- _BRIEF_:
Write the lines below out exactly, dropping each picture.

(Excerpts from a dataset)
Content starts

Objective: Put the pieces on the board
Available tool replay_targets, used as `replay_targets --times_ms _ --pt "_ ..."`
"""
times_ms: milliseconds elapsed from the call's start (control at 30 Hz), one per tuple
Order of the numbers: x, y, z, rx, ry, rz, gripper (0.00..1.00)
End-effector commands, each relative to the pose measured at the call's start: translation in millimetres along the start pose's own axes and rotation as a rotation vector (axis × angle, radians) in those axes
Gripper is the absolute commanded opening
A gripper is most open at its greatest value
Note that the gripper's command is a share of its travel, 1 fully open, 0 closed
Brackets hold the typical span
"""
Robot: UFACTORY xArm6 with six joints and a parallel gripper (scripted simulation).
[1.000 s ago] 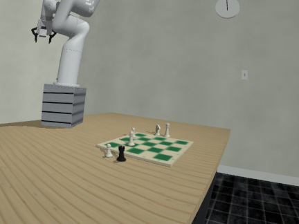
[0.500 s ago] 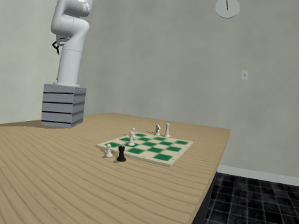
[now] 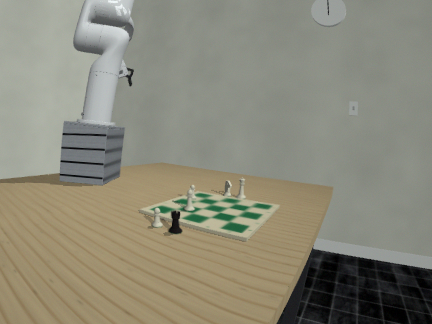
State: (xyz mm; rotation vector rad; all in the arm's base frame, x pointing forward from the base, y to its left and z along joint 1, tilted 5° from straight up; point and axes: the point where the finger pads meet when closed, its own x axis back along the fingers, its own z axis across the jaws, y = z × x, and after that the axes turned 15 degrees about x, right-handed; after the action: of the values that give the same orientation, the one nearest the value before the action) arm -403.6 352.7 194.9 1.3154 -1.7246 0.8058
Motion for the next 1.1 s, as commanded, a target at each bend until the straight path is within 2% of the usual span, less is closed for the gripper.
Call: replay_targets --times_ms 0,67,100,200,233,267,333,367,400,467,500,533,633,667,767,800,900,933,1000,1033,1067 --pt "-38.1 -15.8 -43.4 -0.007 -0.01 0.104 1.0" --pt "-38.1 -15.8 -43.4 -0.007 -0.01 0.104 1.0" --pt "-71.7 -42.1 -77.2 -0.013 -0.006 0.205 1.0" --pt "-72.5 -42.4 -78.0 -0.013 -0.006 0.205 1.0" --pt "-96.2 -68.5 -100.9 -0.019 0.008 0.305 1.0" --pt "-105.0 -73.8 -109.1 -0.019 0.008 0.305 1.0" --pt "-105.5 -74.1 -109.6 -0.019 0.008 0.305 1.0" --pt "-127.4 -103.0 -129.1 -0.026 0.031 0.403 1.0" --pt "-135.9 -109.5 -136.9 -0.026 0.031 0.403 1.0" --pt "-136.7 -110.1 -137.6 -0.026 0.031 0.403 1.0" --pt "-156.9 -141.7 -154.1 -0.033 0.064 0.498 1.0" --pt "-165.2 -149.3 -161.2 -0.033 0.064 0.498 1.0" --pt "-165.7 -149.8 -161.7 -0.033 0.064 0.498 1.0" --pt "-192.1 -192.3 -181.4 -0.041 0.104 0.588 1.0" --pt "-192.3 -192.4 -181.5 -0.041 0.104 0.588 1.0" --pt "-209.8 -228.9 -192.4 -0.049 0.152 0.674 1.0" --pt "-216.1 -237.0 -196.8 -0.049 0.152 0.674 1.0" --pt "-232.3 -275.5 -204.5 -0.059 0.206 0.754 1.0" --pt "-237.2 -282.8 -207.6 -0.059 0.206 0.754 1.0" --pt "-245.3 -311.3 -208.5 -0.069 0.266 0.828 1.0" --pt "-252.2 -323.4 -212.4 -0.069 0.266 0.828 1.0"
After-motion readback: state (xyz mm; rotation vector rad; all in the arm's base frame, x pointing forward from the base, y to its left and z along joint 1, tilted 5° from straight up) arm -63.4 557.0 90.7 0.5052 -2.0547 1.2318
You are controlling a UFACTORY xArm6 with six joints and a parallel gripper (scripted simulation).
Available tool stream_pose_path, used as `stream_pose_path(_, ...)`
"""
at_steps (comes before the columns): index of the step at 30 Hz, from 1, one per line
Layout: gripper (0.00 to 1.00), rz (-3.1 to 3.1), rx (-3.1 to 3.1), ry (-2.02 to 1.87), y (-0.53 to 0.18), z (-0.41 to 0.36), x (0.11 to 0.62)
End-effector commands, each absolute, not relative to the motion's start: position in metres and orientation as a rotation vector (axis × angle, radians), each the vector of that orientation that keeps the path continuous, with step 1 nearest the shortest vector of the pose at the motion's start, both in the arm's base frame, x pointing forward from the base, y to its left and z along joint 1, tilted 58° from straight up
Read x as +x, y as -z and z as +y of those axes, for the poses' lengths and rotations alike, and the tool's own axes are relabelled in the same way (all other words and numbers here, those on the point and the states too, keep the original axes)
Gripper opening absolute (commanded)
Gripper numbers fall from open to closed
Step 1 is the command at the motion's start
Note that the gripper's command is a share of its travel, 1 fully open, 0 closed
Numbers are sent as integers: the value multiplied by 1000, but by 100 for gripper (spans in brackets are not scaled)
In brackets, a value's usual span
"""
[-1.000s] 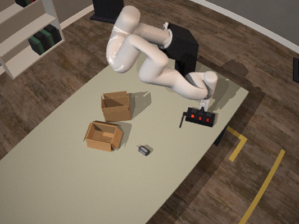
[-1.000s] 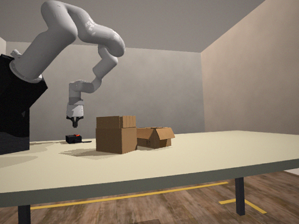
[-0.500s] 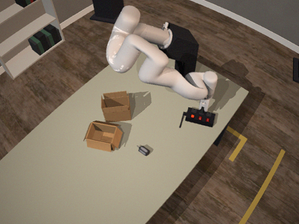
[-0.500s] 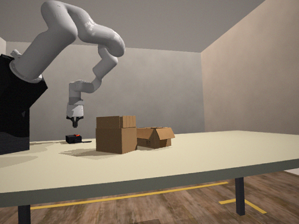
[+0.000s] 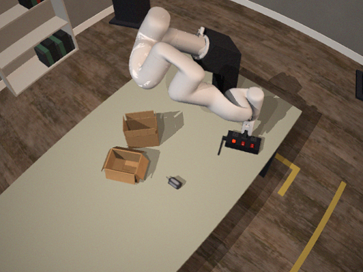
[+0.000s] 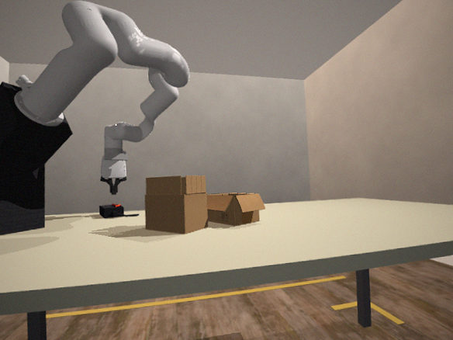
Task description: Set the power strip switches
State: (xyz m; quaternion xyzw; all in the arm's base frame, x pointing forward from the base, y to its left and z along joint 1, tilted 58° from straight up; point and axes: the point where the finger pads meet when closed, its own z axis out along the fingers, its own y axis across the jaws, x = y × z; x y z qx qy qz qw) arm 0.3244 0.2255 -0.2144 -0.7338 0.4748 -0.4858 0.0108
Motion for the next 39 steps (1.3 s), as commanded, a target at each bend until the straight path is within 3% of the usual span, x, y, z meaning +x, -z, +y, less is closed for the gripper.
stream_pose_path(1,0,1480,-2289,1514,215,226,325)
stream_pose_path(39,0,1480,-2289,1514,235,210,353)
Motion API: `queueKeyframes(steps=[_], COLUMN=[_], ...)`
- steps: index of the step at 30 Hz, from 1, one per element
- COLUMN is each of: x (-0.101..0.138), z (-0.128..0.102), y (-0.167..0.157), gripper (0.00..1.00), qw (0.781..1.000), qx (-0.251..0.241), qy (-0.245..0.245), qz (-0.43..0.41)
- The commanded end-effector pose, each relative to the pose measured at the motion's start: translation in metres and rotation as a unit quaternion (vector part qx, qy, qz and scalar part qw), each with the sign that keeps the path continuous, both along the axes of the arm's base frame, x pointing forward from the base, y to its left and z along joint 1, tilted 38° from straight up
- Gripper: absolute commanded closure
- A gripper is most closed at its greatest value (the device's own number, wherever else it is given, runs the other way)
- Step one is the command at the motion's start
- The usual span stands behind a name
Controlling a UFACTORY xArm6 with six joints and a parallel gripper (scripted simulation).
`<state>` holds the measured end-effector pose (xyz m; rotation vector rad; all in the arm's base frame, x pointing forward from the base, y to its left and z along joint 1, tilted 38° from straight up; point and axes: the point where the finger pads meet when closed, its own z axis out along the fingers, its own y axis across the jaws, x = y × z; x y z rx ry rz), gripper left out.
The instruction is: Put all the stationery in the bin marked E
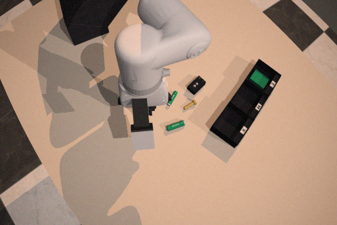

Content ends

- _EXERCISE ANSWER_:
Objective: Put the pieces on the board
Available tool replay_targets, used as `replay_targets --times_ms _ --pt "_ ..."`
"""
times_ms: milliseconds elapsed from the call's start (control at 30 Hz), one per tuple
Order of the numbers: x, y, z, rx, ry, rz, gripper (0.00..1.00)
End-effector commands, each relative to the pose measured at the call's start: translation in millimetres along the start pose's own axes and rotation as a rotation vector (axis × angle, radians) in those axes
Gripper is the absolute commanded opening
A gripper is most open at its greatest value
Note that the gripper's command is a share of its travel, 1 fully open, 0 closed
Brackets hold the typical span
"""
Robot: UFACTORY xArm6 with six joints and a parallel gripper (scripted simulation).
[1.000 s ago] 
[0.500 s ago] 
[now] 
State: (xyz mm; rotation vector rad; all in the arm's base frame, x pointing forward from the base, y to its left and z along joint 1, tilted 5° from straight up; point and axes: the point where the finger pads meet when closed, its own x axis back along the fingers, its own z axis across the jaws, y = z × x, and after that the axes turned 15 degrees about x, right-handed; after the action: of the values that give the same orientation, the one nearest the value before the action) arm -403.6 352.7 194.9 1.3154 -1.7246 0.8058
Motion for the next 1.1 s, as commanded, a target at each bend until the straight path is within 2% of the usual span, less is closed for the gripper.
Call: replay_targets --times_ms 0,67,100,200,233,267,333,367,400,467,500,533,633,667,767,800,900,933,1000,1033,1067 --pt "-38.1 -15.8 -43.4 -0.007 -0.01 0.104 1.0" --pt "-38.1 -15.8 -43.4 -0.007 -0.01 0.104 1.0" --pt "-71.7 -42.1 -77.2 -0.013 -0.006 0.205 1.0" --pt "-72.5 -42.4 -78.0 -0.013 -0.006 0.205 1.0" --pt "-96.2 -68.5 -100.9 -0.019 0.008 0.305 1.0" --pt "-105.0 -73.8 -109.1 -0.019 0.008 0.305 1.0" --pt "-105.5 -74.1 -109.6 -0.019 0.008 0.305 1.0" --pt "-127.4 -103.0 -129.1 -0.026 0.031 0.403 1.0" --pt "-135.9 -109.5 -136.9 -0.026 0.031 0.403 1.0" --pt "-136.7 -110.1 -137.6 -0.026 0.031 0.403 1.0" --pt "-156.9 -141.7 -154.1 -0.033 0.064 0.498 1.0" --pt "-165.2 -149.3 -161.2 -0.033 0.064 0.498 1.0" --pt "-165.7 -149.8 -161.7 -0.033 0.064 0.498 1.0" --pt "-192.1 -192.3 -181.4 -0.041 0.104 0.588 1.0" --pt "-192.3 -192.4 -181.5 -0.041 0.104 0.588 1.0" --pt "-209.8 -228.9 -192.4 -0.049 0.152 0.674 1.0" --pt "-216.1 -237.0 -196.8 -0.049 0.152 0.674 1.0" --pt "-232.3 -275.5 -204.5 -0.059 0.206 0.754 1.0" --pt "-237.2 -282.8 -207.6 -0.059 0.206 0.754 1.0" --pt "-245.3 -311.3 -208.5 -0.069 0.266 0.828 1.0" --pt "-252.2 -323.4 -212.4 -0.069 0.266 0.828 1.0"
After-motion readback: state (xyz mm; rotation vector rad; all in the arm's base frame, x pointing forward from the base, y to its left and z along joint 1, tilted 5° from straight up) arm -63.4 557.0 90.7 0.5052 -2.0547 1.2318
You are controlling a UFACTORY xArm6 with six joints and a parallel gripper (scripted simulation).
Available tool stream_pose_path, used as `stream_pose_path(_, ...)`
"""
at_steps (comes before the columns): index of the step at 30 Hz, from 1, one per line
Layout: gripper (0.00 to 1.00), rz (-3.1 to 3.1), rx (-3.1 to 3.1), ry (-2.02 to 1.87), y (-0.53 to 0.18), z (-0.41 to 0.36), x (0.11 to 0.62)
End-effector commands, each absolute, not relative to the motion's start: position in metres and orientation as a rotation vector (axis × angle, radians), each the vector of that orientation that keeps the path continuous, with step 1 nearest the shortest vector of the pose at the motion's start, both in the arm's base frame, x pointing forward from the base, y to its left and z along joint 1, tilted 58° from straight up
Read x as +x, y as -z and z as +y of those axes, for the poses' lengths and rotations alike, and the tool's own axes are relabelled in the same way (all other words and numbers here, those on the point and the states too, keep the original axes)
Gripper opening absolute (commanded)
Gripper numbers fall from open to closed
Step 1 is the command at the motion's start
Note that the gripper's command is a share of its travel, 1 fully open, 0 closed
Numbers are sent as integers: the value multiplied by 1000, but by 100 for gripper (spans in brackets are not scaled)
In brackets, a value's usual span
"""
[-1.000s] 
[-1.000s] 
[-0.500s] 
[-0.500s] 
[+0.000s] 
[+0.000s] 
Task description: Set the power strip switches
State: (xyz m; quaternion xyzw; all in the arm's base frame, x pointing forward from the base, y to its left and z along joint 1, tilted 58° from straight up; point and axes: the point where the finger pads meet when closed, its own z axis out along the fingers, its own y axis across the jaws, x = y × z; x y z qx qy qz qw) arm 0.3244 0.2255 -0.2144 -0.7338 0.4748 -0.4858 0.0108
Motion for the next 39 steps (1.3 s), as commanded, a target at each bend until the straight path is within 3% of the usual span, x, y, z meaning +x, -z, +y, less is closed for the gripper.
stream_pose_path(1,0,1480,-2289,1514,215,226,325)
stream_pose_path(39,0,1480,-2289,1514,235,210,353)
Motion API: `queueKeyframes(steps=[_], COLUMN=[_], ...)`
- steps: index of the step at 30 Hz, from 1, one per element
- COLUMN is each of: x (-0.101..0.138), z (-0.128..0.102), y (-0.167..0.157), gripper (0.00..1.00), qw (0.781..1.000), qx (-0.251..0.241), qy (-0.245..0.245), qz (-0.43..0.41)
- The commanded end-effector pose, each relative to the pose measured at the motion's start: translation in metres and rotation as a unit quaternion (vector part qx, qy, qz and scalar part qw), each with the sign that keeps the path continuous, both along the axes of the arm's base frame, x pointing forward from the base, y to its left and z along joint 1, tilted 38° from straight up
- Gripper: absolute commanded closure
- A gripper is most closed at its greatest value (the device's own number, wherever else it is given, runs the other way)
- Step one is the command at the motion's start
- The usual span stands behind a name
Controlling a UFACTORY xArm6 with six joints and a parallel gripper (scripted simulation).
`<state>` holds the measured end-effector pose (xyz m; rotation vector rad; all in the arm's base frame, x pointing forward from the base, y to its left and z along joint 1, tilted 38° from straight up; point and axes: the point where the finger pads meet when closed, its own z axis out along the fingers, its own y axis across the jaws, x = y × z; x y z rx ry rz), gripper left out.
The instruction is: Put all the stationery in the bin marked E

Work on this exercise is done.